Projects and Jobs not Displayed for Linguist Users
Incident Report for Memsource
Postmortem

Introduction

We would like to share more details about the events that occurred with Memsource between 10:42 AM and 12:07 PM CET on the 28th of January, 2020 which led to the disappearance of jobs and projects for linguist users and what Memsource engineers are doing to prevent these sorts of issues from happening again.

Timeline

10:42 AM CET: Deployment of a new version of Project Management started.

11:13 AM CET: While the deployment is still in progress, the new version is deployed on several servers. The engineering team notices that projects and jobs are not being displayed for some linguists.

11:32 AM CET: The engineering team identified that the new version is causing the problem and decided to revert to the previous version.

12:07 PM CET: The previous version is deployed and linguists are able to access the jobs.

Root cause

The new version of Project Management requires an update of existing project and job data to make it compatible with newly introduced database changes. The update process took some time and DB queries in the new version were not robust enough to support the partially updated database. The combination of these two issues lead to the data not being fully visible in the new version of the application.

Actions to Prevent Recurrence

As a reaction to the problems:

  • The problematic DB query has been fixed and made more robust to support a partially updated database.
  • Our testing environment will be configured to allow testing of a partially updated database.
  • Analysis of deployment procedures will be performed to aid rollout to a subset of servers

Conclusion

Finally, we want to apologize. We know how critical our services are to your business. Memsource as a whole will do everything to learn from this incident and use it to drive improvements across our services. As with any significant operational issue, Memsource engineers will be working tirelessly over the next coming days and weeks on improving their understanding of the incident and determine how to make changes that improve our services and processes.

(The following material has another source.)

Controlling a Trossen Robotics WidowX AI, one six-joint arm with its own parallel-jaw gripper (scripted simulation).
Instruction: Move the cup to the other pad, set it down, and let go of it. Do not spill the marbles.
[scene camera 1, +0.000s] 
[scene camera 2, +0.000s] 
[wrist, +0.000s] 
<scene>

Posted Jan 30, 2020 - 17:15 CET

Resolved
This incident has been resolved.
Posted Jan 28, 2020 - 12:41 CET
Monitoring
The issue has been identified and fixed. Right now, we continue to monitor the performance. A postmortem with more details will be added later.
Posted Jan 28, 2020 - 12:14 CET
Investigating
Our engineering team is investigating an issue affecting the display of projects and jobs for linguist users.
Posted Jan 28, 2020 - 11:39 CET
This incident affected: Memsource (SLA) (Project Management).